Could you please reproduce all the records below exactly, leaving out the images?

* _Source material_:
- - - - - - -

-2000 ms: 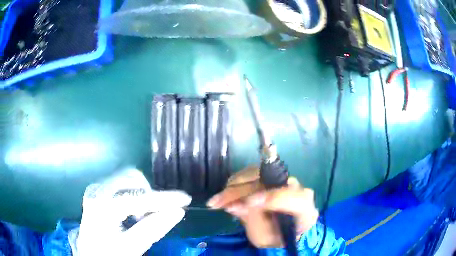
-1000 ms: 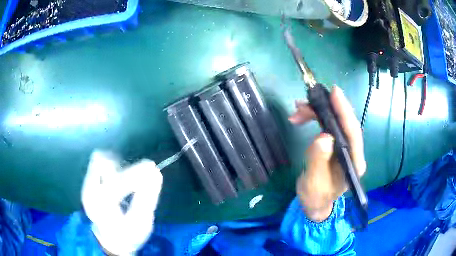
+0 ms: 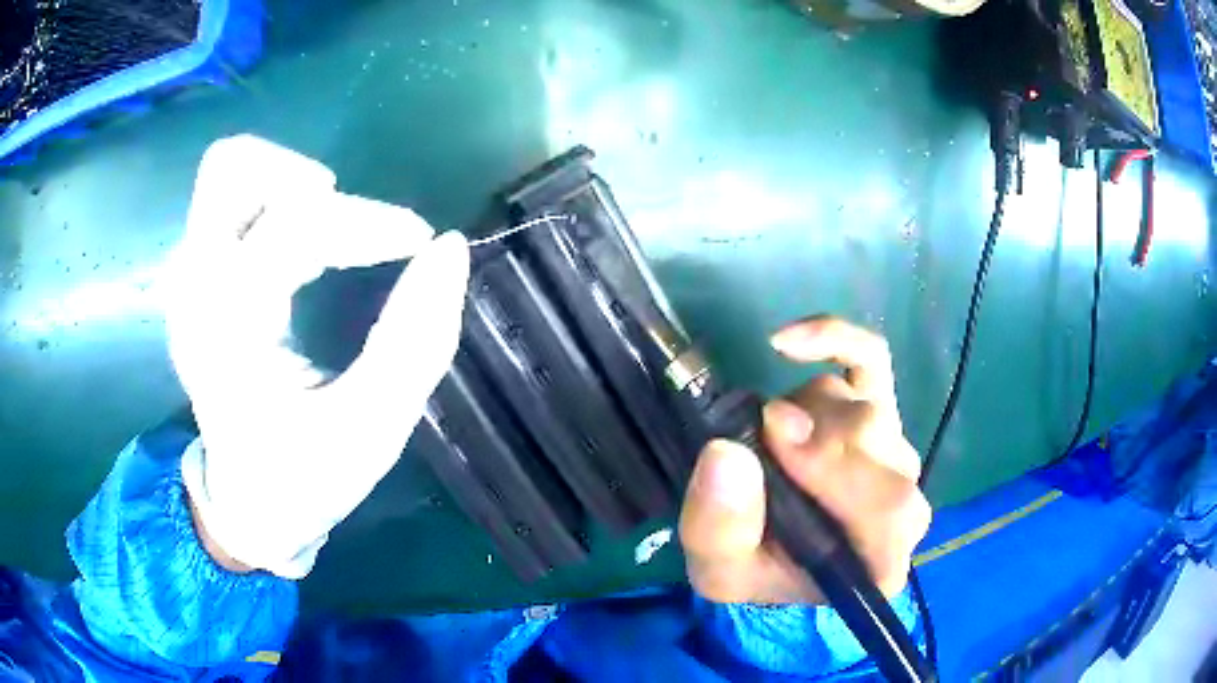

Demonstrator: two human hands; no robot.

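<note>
Three black plastic housings (image 3: 547,380) lie side by side, slanted, on the green mat. My left hand (image 3: 314,334), in a white glove, pinches a thin silvery solder wire (image 3: 523,230) between thumb and finger. The wire reaches to the top end of the rightmost housing. My bare right hand (image 3: 807,480) holds the black handle of the soldering iron (image 3: 814,534). Its brass-coloured collar (image 3: 687,372) is over the rightmost housing, and the barrel points up along it toward the wire's end. The exact tip contact is hard to make out. My glove hides the left housing's top end.
A blue parts bin (image 3: 147,83) is at the upper left. The dark soldering stand (image 3: 1054,80) with a yellow sponge is at the upper right, with black cords (image 3: 981,294) running down. Red-handled pliers (image 3: 1144,214) lie beside it. A pale scrap (image 3: 653,546) lies below the housings.
My left hand has moved up with the wire, which now reaches the rightmost housing's top. My right hand has brought the iron down and left over that housing. The view has shifted somewhat.
</note>
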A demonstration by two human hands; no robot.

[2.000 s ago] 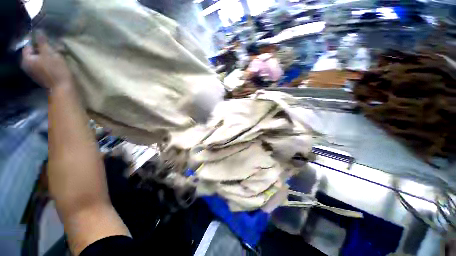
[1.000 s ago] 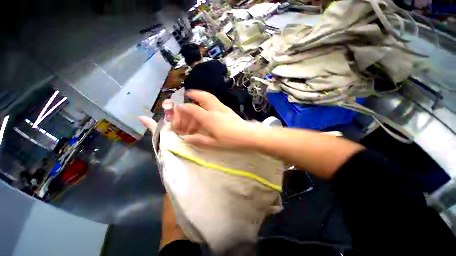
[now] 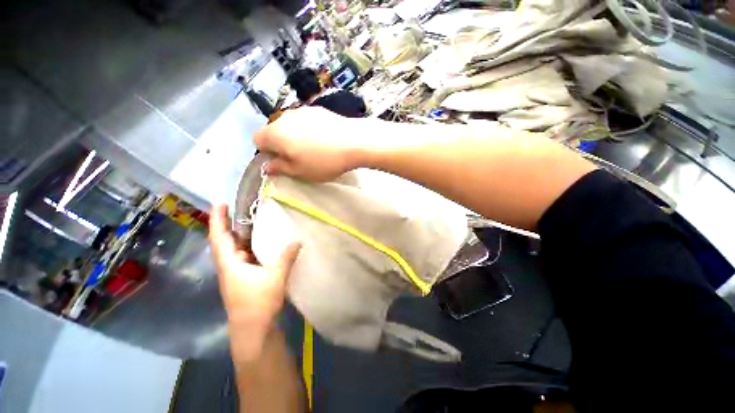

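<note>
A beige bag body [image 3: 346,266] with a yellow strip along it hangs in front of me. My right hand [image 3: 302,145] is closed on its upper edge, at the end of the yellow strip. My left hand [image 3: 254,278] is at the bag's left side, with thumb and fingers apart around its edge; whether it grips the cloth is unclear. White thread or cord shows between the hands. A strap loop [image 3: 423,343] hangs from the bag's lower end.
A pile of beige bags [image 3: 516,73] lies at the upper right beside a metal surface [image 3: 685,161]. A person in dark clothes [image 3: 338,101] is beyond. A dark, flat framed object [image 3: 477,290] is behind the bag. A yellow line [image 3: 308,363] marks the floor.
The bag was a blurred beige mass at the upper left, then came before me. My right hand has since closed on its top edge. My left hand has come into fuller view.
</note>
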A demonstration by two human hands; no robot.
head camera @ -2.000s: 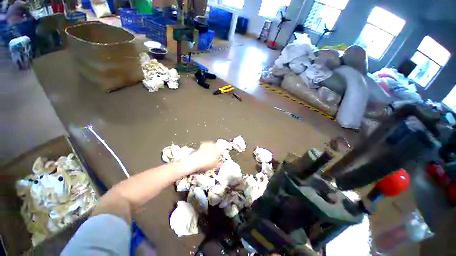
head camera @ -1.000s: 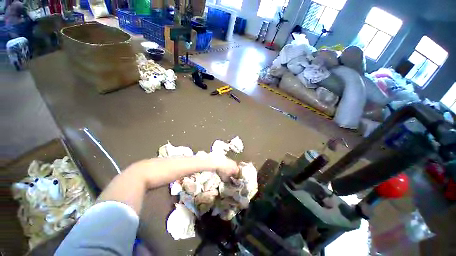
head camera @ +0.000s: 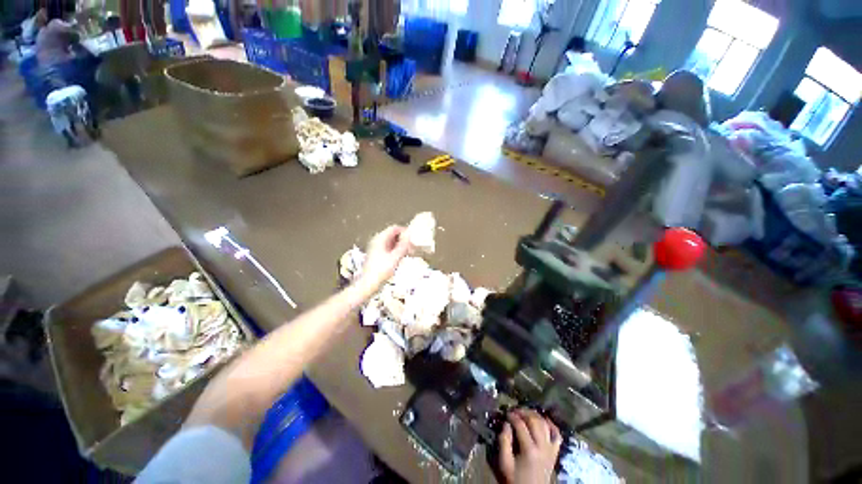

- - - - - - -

* _Answer box_:
-2000 ms: 
-1000 ms: 
+0 ms: 

Demonstrator: two human hands; no robot.

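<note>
Three black plastic housings (image 3: 547,380) lie side by side, slanted, on the green mat. My left hand (image 3: 314,334), in a white glove, pinches a thin silvery solder wire (image 3: 523,230) between thumb and finger. The wire reaches to the top end of the rightmost housing. My bare right hand (image 3: 807,480) holds the black handle of the soldering iron (image 3: 814,534). Its brass-coloured collar (image 3: 687,372) is over the rightmost housing, and the barrel points up along it toward the wire's end. The exact tip contact is hard to make out. My glove hides the left housing's top end.
A blue parts bin (image 3: 147,83) is at the upper left. The dark soldering stand (image 3: 1054,80) with a yellow sponge is at the upper right, with black cords (image 3: 981,294) running down. Red-handled pliers (image 3: 1144,214) lie beside it. A pale scrap (image 3: 653,546) lies below the housings.
My left hand has moved up with the wire, which now reaches the rightmost housing's top. My right hand has brought the iron down and left over that housing. The view has shifted somewhat.
</note>
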A demonstration by two human hands; no robot.

[2.000 s ago] 
[1.000 s ago] 
[now] 

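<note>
A beige bag body [image 3: 346,266] with a yellow strip along it hangs in front of me. My right hand [image 3: 302,145] is closed on its upper edge, at the end of the yellow strip. My left hand [image 3: 254,278] is at the bag's left side, with thumb and fingers apart around its edge; whether it grips the cloth is unclear. White thread or cord shows between the hands. A strap loop [image 3: 423,343] hangs from the bag's lower end.
A pile of beige bags [image 3: 516,73] lies at the upper right beside a metal surface [image 3: 685,161]. A person in dark clothes [image 3: 338,101] is beyond. A dark, flat framed object [image 3: 477,290] is behind the bag. A yellow line [image 3: 308,363] marks the floor.
The bag was a blurred beige mass at the upper left, then came before me. My right hand has since closed on its top edge. My left hand has come into fuller view.
</note>
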A demonstration by two human hands; no robot.
head camera @ -2.000s: 
head camera @ -1.000s: 
head camera @ +0.000s: 

What this exercise asked for has been supplied.